No, he swore he was not thinking of girls. Besides, no one was as pretty as his Lorelei, his Hedwiga.

“You are not crying?”

He shrank back half a step and looked puzzled.

No, she was not crying. She wiped her tears away and was smiling. And presently he was reading a poem he had written the other night. He recited the verses—they were meant for her ...

No, no, she did not wish to cry, but her tears flowed against her will. He stowed the verses away and was consoling her. Wouldn’t it be wonderful when he came back after he had seen the world! His arms were stealing around her, her lips yielded so willingly, her tears flowed so freely! Tears beget tears, and soon his emotions stirred. He did not know why, but his tears flowed, too, mingling with hers and, with heart beating against heart, the fires of youth blazed in one conflagration—Dann schlagen zusammen die Flammen!

She was soon sobbing as if her heart would break.

“Why do you cry?” he asked.

She did not know why she was sobbing. There was really no occasion for grief. Was he not going to Frankfort to see the world—the great, wonderful world?
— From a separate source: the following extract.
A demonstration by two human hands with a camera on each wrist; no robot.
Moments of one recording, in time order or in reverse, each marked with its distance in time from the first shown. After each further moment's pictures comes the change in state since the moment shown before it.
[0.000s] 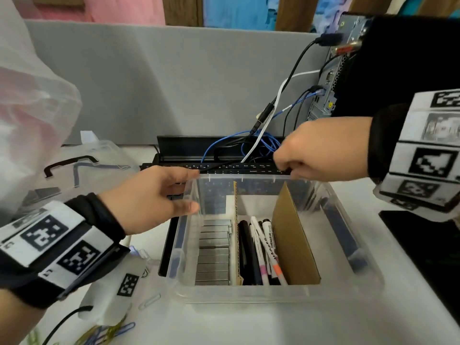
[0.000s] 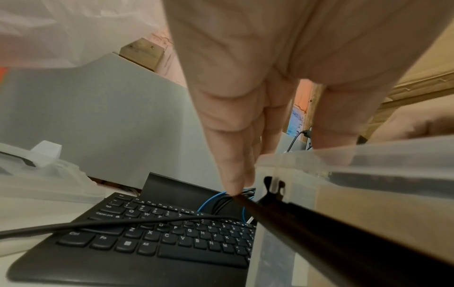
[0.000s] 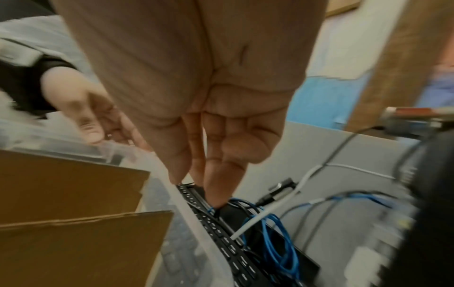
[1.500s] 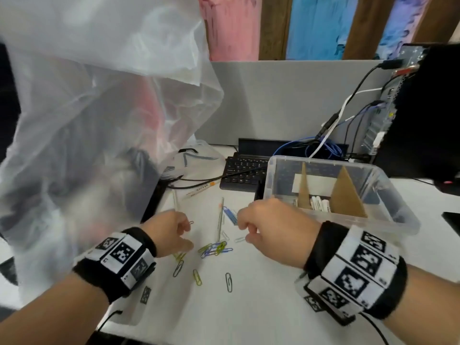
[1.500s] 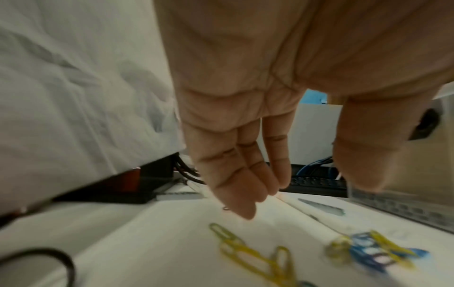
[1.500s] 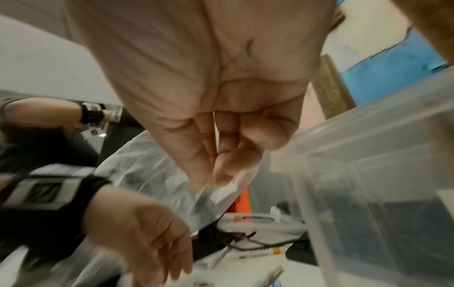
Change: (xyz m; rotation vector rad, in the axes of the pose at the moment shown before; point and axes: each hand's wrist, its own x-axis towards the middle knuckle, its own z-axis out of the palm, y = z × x) left_hand -0.158 -0.123 -0.019 0.571 0.149 -0.324; right_hand -0.022 -0.229 -0.006 0.621 0.334 -0.140
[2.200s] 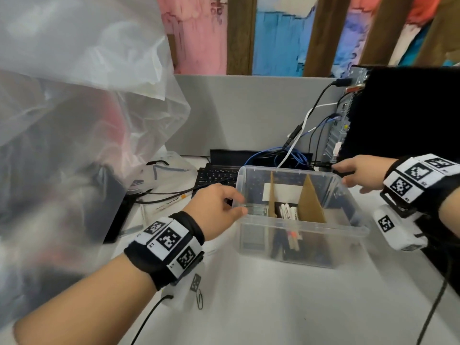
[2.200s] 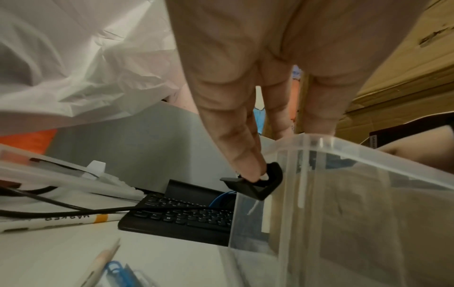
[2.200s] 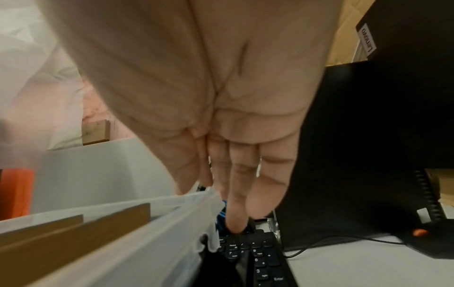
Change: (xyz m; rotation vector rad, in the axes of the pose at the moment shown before) left_hand 0.020 0.131 -0.013 -0.434 0.183 0.424; right_hand -0.046 0.208 -0.082 0.100 -0.064 0.798
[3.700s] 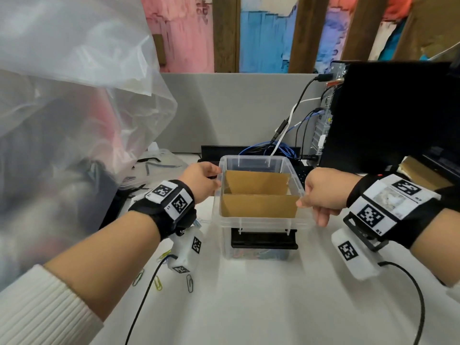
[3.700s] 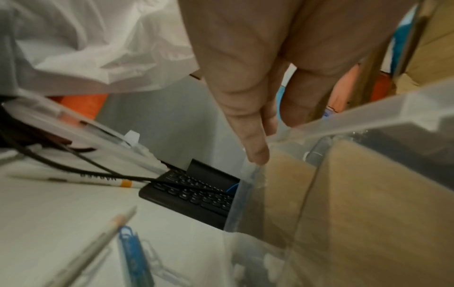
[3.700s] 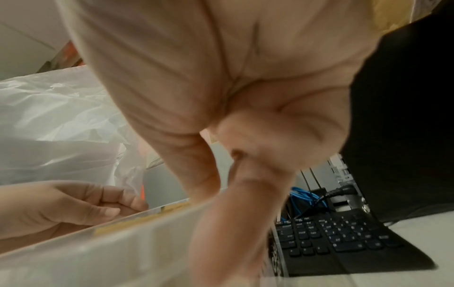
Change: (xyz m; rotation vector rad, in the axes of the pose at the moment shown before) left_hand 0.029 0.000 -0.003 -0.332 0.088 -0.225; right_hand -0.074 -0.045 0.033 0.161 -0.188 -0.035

“Just think, liebste! No more dry text books, no more mathematics, no more stupid lessons in accounting, no more school! Just think of freedom all day and all night, and I shall be able to read and read and read and walk and walk through the boulevards and write—Oh, Hedwiga!” He pressed her to his breast with frantic ecstasy. “I’ll write wonderful tragedies and songs and I will—”

Words failed to express all his hopes and plans and desires. He was dizzy from the flood of thoughts that rushed upon him.
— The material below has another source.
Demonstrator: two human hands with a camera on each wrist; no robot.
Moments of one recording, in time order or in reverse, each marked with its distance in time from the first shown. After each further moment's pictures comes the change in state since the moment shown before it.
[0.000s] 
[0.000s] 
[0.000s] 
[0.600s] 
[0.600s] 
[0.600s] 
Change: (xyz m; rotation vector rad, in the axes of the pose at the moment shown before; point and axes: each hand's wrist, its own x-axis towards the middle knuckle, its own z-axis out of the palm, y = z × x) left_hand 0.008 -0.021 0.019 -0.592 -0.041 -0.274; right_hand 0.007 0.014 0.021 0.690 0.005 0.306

She was sobbing no longer. Her hands limply in her lap, her tear-stained face composed, her shoulders relaxed and stooped forward, she stared blankly in front of her, looking without seeing, her great eyes wide open and full of heart-rending sadness.

“Will you write to me?”

“Will I write to you? As often as the post will carry my letters. I’ll tell you all about the wonderful things in Frankfort. By the way, father said the streets in Frankfort are lighted at night—light enough to read—rows of great lanterns in the streets! Wouldn’t you like to see Frankfort?”

A sob was her only reply.

“But you will come to Frankfort. I’ll be in the banking business there, and I will send for you, sweetheart mine.”